With the digital clocks ticking down the amount of time the Dutchman had left, Jakobsen crossed the line and immediately veered left into the barriers, collapsing into a breathless heap.
His teammate Florian Sénéchal celebrated wildly and ran over to the sprinter, Jakobsen only able to respond by taking off his helmet and slumping over his handlebars.
A few minutes later, after enjoying a brief cameo holding onto a race motorbike as he climbed even higher to his team's bus, Jakobsen was apologetic as he refused an interview. "No, sorry," he said, in between pants of exhaustion. "Maybe the day after tomorrow. Tomorrow is another day."
Nipt! Uitgeputte Fabio Jakobsen komt maar net voor de tijdslimiet aan #TDF2022 pic.twitter.com/VIR7NajiV1July 20, 2022
Sénéchal did talk, but he did so welling up, his mind casting back almost two years to when Jakobsen almost lost his life in a high-speed crash at the Tour of Poland.
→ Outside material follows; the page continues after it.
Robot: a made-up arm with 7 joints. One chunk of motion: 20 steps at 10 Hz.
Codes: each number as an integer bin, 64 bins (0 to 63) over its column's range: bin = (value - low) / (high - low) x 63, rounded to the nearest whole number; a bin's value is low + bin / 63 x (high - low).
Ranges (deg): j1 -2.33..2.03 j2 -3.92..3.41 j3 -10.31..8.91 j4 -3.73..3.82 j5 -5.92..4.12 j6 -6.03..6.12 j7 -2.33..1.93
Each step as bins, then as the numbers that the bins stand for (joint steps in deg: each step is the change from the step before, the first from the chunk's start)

"After Poland I seen his face... and it was destroyed," Sénéchal said, tears pooling around his eyes. "Today, chapeau.
"He has my respect. He is my friend. I always wanted to give the maximum for him.
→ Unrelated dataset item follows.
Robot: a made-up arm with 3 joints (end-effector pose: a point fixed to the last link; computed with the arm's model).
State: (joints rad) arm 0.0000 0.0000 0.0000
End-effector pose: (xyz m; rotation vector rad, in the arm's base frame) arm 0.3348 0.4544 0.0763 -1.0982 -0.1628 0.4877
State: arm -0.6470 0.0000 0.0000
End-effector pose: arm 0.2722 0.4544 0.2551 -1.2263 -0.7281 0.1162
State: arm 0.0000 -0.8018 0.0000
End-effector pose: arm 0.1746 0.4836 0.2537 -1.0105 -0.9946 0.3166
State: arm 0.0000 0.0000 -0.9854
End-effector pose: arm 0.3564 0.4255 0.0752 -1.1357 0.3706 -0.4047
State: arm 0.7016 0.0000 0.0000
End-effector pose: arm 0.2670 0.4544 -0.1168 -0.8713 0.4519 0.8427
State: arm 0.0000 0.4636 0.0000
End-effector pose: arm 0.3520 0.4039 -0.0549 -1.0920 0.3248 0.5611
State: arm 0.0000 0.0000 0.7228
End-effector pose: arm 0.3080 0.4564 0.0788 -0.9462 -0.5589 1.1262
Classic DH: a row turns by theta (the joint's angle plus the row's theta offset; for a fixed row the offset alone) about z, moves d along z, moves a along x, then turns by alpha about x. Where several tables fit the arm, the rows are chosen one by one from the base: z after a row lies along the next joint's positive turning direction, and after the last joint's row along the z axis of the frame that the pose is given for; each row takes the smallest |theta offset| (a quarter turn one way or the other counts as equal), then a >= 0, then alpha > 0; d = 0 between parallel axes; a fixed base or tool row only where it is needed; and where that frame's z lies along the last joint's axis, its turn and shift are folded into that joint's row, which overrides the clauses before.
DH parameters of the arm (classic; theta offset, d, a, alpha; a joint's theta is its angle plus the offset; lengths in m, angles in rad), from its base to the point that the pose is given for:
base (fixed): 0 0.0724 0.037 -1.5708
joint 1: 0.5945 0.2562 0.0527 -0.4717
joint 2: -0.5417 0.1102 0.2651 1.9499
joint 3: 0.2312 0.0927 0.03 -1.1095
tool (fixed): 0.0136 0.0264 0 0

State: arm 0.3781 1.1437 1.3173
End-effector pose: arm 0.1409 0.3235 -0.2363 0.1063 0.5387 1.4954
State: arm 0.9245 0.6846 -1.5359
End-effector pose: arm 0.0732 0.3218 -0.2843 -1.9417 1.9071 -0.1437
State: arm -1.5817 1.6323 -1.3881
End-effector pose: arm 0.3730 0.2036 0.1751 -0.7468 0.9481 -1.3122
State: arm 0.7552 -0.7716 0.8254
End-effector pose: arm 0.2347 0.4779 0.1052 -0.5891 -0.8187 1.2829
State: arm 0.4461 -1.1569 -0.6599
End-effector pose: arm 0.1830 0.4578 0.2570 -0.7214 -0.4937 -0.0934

"I just said to him: push your limit for your family, for your teammates and you will win on the Champs-Élysées [on Sunday] for sure."
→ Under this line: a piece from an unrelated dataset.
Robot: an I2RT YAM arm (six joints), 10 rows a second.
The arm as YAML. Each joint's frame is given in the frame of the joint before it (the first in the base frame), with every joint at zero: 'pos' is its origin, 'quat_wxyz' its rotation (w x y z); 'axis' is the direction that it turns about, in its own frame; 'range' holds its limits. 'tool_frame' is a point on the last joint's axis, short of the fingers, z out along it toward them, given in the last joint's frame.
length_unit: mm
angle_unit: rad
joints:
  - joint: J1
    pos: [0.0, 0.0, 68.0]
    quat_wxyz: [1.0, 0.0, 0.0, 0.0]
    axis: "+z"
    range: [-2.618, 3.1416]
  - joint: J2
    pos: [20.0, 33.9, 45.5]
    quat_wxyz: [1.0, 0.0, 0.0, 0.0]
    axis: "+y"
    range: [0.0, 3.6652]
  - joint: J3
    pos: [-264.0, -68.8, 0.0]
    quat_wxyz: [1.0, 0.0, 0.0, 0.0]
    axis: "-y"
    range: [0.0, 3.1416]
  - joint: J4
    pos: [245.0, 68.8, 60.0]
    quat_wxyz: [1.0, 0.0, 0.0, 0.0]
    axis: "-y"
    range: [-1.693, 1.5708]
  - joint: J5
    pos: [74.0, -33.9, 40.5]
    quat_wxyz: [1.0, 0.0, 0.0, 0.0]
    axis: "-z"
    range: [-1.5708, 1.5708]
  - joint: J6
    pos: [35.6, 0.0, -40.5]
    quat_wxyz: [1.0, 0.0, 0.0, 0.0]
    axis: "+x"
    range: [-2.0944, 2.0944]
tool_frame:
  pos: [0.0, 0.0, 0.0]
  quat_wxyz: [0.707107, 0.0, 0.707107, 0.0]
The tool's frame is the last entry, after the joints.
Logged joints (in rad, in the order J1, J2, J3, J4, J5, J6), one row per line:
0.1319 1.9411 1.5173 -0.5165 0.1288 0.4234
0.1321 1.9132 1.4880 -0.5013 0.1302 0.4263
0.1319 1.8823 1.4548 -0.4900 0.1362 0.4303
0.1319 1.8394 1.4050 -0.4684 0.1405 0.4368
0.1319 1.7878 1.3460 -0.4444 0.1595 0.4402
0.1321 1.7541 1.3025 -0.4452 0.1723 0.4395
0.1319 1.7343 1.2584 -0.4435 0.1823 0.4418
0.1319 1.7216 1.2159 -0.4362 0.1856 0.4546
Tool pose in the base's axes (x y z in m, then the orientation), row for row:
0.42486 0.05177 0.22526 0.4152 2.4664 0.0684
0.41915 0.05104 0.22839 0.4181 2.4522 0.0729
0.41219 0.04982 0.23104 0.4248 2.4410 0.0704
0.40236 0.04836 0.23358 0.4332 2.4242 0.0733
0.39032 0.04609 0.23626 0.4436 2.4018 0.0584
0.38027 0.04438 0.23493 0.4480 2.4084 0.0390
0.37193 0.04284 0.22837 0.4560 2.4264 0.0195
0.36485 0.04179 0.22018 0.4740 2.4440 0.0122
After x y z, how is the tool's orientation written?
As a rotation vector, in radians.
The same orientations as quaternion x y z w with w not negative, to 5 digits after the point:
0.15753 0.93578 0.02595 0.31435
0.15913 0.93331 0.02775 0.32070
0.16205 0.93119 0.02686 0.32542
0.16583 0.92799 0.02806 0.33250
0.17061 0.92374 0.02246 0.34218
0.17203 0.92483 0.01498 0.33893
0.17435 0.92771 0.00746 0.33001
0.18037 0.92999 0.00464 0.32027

Given Jakobsen's story, making the time cut on a savage day in the Pyrenees is as much an achievement as winning a bunch sprint is.
The 25-year-old just made the time cut on stage 11 of the race, but stage 17 was an even closer affair. On the fourth and final climb, Quick-Step instructed his designated domestiques, Sénéchal, Mikkel Honoré and Yves Lampaert, to leave him so that they too would not miss the time cut.
"I must say it's almost a victory," the team's sports director Tom Steels said. "I think the whole team was quite emotional because they fought all day, they knew it was tight, and they had to leave him alone which was not easy because Klaas [Lodewyck, another team DS] had to say a few times that they had to leave him alone.
"We made the calculations and we knew it was tight, so we knew we had to leave him alone on the last climb.
"Just the last one-and-a-half kilometres you [could] see the time going away like nothing but he made it into the time cut.
"It’s always a difficult decision but with or without his teammates the last part he had to do himself. The teammates don’t make a big difference [at that point] and it’s just a fight against himself. He couldn’t go faster than he could, but he made it and that’s the most important thing.
"The fight for the time limit was the whole day, he set a pace that he wanted to do. t was nothing to do with a lot of calculations: just full gas all day, he rode the whole day on the limit, and we know on that part he still has to improve a bit to really be a bit more comfortable.
"He has a lot of character that he showed today, and that’s something he needed today. He already had it a lot to come back from his injury, and now he has it also to survive in the mountain stages."
It is Jakobsen's maiden Tour, the Dutchman having previously ridden and completed two Vueltas a España, winning five stages in the process. The differences between the two Grand Tours are stark, Steels explained: "Time limits in the Tour are always different to the time limits in the Giro or the Vuelta: they’re so tough to get inside a time limit because of the quality of the riders, because of the speed, because of the parcours. It’s never easy."
The prize of potentially winning on the most famous boulevard in cycling is what continues to drive Jakobsen, with just one more day in the mountains to come. "He has to make it to Paris," Steels smiled.